*** Begin section ***

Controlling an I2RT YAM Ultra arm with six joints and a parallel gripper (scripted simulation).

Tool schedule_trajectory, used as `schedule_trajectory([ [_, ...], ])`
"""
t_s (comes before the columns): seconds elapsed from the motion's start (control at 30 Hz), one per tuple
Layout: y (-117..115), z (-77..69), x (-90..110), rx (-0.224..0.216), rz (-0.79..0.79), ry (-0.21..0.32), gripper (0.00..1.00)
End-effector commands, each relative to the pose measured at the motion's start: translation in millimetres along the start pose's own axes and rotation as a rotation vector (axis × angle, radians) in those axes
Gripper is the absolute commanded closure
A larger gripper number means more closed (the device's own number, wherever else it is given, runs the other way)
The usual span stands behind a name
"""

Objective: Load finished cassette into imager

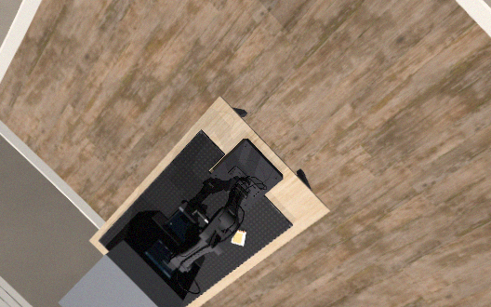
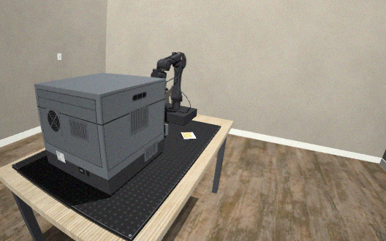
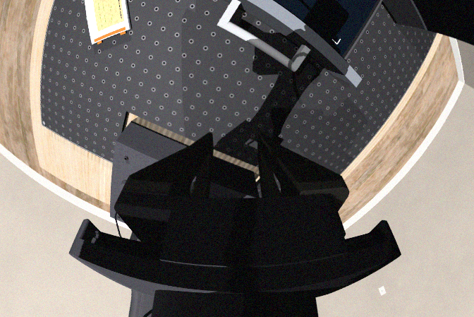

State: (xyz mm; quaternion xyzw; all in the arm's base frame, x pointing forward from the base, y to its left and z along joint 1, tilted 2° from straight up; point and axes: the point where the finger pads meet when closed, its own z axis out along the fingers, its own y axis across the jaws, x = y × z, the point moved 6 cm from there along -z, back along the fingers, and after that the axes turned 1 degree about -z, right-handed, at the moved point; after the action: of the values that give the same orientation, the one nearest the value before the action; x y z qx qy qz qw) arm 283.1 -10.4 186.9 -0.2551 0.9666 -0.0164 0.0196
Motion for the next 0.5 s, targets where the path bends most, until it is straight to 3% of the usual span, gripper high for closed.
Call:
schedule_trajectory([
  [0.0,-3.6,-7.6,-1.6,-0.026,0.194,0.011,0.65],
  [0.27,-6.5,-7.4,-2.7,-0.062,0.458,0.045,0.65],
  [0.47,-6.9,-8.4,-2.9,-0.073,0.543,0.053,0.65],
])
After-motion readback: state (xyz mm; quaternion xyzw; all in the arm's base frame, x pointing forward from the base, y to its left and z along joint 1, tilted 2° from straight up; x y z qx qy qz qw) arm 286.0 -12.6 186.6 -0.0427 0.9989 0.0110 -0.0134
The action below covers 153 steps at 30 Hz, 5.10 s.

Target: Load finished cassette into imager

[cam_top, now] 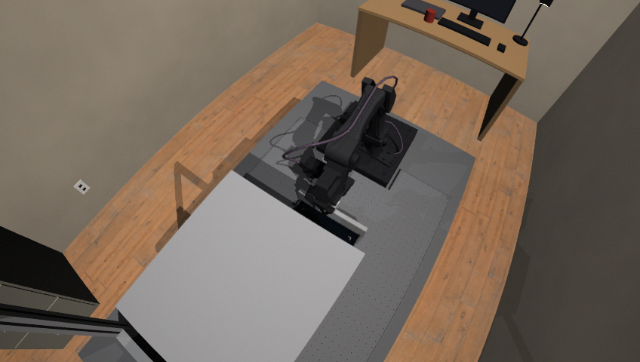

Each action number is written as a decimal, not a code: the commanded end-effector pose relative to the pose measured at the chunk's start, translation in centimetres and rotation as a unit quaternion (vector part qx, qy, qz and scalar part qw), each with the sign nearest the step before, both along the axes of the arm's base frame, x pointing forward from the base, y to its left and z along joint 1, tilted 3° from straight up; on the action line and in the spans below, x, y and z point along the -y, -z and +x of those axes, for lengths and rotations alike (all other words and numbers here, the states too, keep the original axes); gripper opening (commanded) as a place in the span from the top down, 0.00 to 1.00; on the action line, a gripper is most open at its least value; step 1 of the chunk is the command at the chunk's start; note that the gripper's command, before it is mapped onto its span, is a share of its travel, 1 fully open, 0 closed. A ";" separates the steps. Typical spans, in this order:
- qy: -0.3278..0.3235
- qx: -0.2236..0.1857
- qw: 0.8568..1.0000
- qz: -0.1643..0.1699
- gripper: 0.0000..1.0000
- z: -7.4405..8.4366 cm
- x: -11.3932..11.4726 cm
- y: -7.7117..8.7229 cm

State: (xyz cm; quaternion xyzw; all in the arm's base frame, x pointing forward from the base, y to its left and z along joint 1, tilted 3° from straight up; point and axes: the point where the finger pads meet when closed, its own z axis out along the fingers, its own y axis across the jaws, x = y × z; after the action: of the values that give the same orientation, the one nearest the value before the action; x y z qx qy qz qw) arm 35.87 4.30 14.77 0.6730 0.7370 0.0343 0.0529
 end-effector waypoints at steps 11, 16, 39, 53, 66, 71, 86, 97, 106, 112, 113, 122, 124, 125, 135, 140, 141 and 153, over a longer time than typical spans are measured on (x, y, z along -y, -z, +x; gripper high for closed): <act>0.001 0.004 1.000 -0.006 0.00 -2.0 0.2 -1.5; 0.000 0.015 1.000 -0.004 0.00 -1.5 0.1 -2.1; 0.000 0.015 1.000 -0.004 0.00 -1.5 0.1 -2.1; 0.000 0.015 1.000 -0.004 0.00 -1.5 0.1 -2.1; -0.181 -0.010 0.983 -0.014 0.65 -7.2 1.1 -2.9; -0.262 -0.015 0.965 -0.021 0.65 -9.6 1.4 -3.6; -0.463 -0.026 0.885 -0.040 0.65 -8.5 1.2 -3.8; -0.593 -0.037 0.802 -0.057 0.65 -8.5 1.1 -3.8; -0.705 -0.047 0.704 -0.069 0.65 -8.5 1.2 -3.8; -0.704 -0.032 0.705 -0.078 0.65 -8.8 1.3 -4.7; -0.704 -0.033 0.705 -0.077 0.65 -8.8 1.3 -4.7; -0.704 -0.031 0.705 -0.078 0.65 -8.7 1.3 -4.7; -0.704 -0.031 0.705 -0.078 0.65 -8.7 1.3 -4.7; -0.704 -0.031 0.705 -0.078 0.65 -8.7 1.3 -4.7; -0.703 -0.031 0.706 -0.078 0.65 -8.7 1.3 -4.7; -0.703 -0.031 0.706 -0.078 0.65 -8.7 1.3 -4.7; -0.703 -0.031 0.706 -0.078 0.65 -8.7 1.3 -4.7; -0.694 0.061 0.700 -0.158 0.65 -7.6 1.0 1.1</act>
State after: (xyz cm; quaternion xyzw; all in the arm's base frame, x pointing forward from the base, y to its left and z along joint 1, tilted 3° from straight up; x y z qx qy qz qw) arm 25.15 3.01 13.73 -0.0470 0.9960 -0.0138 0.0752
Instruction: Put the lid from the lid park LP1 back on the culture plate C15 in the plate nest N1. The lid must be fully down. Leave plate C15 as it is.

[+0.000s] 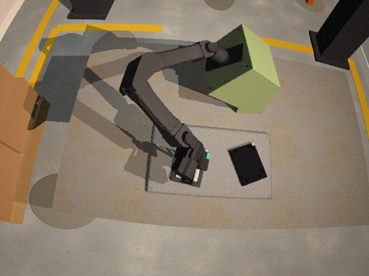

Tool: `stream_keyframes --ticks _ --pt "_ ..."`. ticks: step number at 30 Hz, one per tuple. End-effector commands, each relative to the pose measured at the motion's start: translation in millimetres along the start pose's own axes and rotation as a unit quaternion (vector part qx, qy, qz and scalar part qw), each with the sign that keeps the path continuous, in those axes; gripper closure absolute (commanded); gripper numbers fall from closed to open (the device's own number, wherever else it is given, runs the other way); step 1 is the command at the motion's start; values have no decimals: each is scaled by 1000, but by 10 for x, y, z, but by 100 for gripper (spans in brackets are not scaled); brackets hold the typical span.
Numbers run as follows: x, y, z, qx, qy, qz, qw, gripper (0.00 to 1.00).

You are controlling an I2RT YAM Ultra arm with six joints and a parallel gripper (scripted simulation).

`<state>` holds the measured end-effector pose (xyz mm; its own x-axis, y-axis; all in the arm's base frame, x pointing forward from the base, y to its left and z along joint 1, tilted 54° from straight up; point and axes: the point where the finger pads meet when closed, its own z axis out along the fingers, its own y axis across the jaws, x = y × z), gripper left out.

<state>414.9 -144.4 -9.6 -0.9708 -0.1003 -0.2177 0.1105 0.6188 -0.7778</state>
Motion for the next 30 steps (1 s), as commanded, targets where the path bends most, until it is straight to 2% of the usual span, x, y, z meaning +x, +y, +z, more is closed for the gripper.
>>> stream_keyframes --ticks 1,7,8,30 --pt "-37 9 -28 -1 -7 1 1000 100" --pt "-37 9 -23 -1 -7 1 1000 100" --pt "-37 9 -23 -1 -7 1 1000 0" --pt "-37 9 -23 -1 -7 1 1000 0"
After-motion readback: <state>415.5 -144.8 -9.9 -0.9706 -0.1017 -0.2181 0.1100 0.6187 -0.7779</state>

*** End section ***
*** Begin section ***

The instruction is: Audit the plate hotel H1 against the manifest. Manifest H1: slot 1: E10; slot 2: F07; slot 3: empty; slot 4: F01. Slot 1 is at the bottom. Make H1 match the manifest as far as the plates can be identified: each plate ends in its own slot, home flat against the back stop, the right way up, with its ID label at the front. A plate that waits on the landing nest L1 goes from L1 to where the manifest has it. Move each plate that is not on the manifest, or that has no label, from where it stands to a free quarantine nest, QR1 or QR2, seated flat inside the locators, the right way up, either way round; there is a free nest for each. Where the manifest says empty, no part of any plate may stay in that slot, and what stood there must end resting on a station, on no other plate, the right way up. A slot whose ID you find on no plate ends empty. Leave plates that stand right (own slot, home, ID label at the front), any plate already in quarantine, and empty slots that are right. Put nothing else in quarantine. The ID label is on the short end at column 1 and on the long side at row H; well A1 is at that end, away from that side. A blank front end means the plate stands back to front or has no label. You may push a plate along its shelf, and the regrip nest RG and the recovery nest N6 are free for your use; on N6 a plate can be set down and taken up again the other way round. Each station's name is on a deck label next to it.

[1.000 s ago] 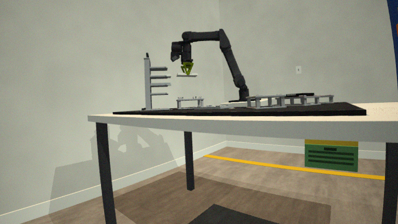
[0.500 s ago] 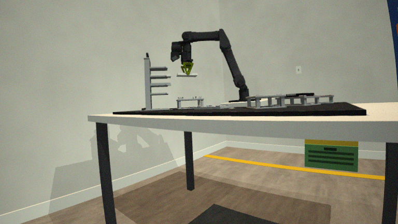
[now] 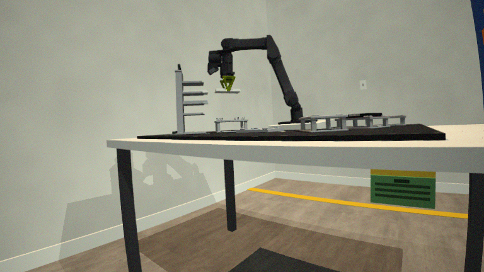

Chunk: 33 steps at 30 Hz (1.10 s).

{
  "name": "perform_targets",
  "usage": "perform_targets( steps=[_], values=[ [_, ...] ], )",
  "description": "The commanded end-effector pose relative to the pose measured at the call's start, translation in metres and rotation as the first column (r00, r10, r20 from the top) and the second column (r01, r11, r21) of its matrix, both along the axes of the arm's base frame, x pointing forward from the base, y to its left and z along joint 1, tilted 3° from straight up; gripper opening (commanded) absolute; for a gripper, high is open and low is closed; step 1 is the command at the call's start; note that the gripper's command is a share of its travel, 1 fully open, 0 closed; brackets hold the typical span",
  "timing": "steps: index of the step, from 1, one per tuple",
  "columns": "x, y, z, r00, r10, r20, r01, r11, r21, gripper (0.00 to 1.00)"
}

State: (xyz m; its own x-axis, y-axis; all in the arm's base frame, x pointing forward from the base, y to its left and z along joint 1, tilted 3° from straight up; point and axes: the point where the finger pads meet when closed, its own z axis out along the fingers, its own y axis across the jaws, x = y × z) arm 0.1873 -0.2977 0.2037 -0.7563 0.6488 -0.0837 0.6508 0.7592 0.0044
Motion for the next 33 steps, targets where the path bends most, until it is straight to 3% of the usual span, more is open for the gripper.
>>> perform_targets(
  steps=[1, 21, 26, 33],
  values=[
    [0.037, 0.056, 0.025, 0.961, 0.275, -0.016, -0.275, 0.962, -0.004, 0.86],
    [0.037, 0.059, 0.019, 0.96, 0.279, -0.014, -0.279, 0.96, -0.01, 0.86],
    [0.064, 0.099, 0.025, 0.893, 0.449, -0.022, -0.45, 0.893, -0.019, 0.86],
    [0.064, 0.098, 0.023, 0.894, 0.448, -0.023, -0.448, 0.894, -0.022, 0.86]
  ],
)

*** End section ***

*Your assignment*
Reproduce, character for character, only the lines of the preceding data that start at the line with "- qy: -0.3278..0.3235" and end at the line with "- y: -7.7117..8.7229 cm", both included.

*Solution for this task*
- qy: -0.3278..0.3235
- qx: -0.2236..0.1857
- qw: 0.8568..1.0000
- qz: -0.1643..0.1699
- gripper: 0.0000..1.0000
- z: -7.4405..8.4366 cm
- x: -11.3932..11.4726 cm
- y: -7.7117..8.7229 cm

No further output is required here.